### Instructions to follow
The copy must match the data below line for line and contain no images.

Start of Given data

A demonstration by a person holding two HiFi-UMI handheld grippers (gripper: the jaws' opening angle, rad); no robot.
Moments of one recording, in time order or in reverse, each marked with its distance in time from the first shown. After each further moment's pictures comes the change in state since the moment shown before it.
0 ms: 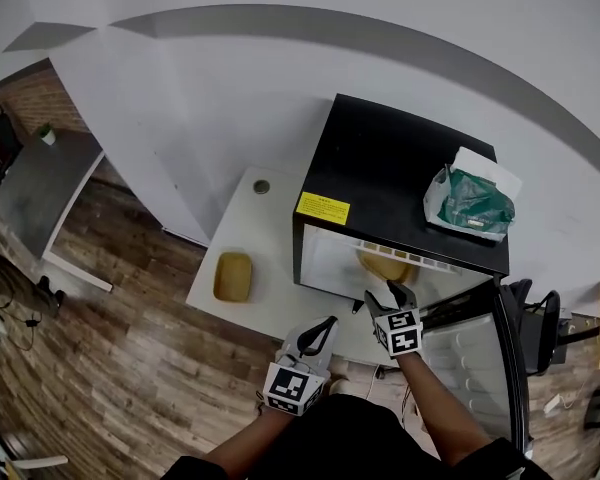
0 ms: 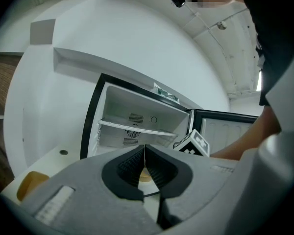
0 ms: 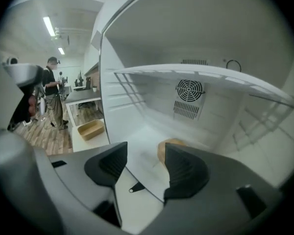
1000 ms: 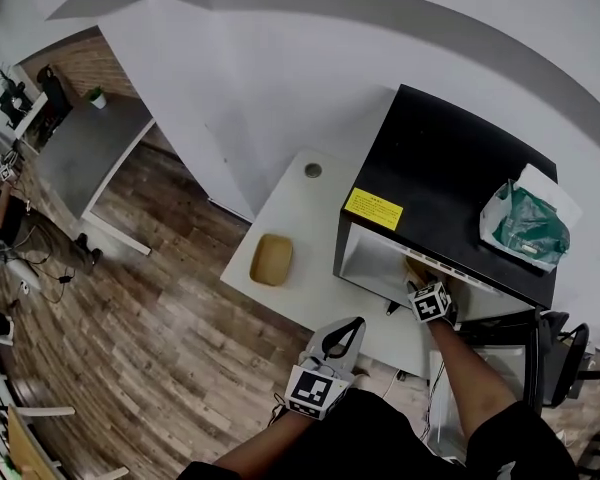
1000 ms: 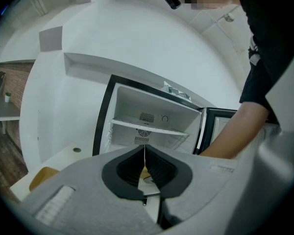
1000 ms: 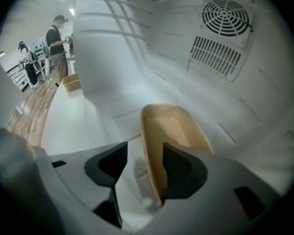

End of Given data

### Output
A demonstration by a person holding two HiFi-UMI handheld grippers (gripper: the jaws' opening angle, rad); no robot.
Moments of one recording, in time order or in reverse, each marked with its distance in time from the first shown. After each further moment's pictures comes the change in state since the moment shown before it.
0 ms: 
0 ms: 
0 ms: 
1000 ms: 
1000 ms: 
1000 ms: 

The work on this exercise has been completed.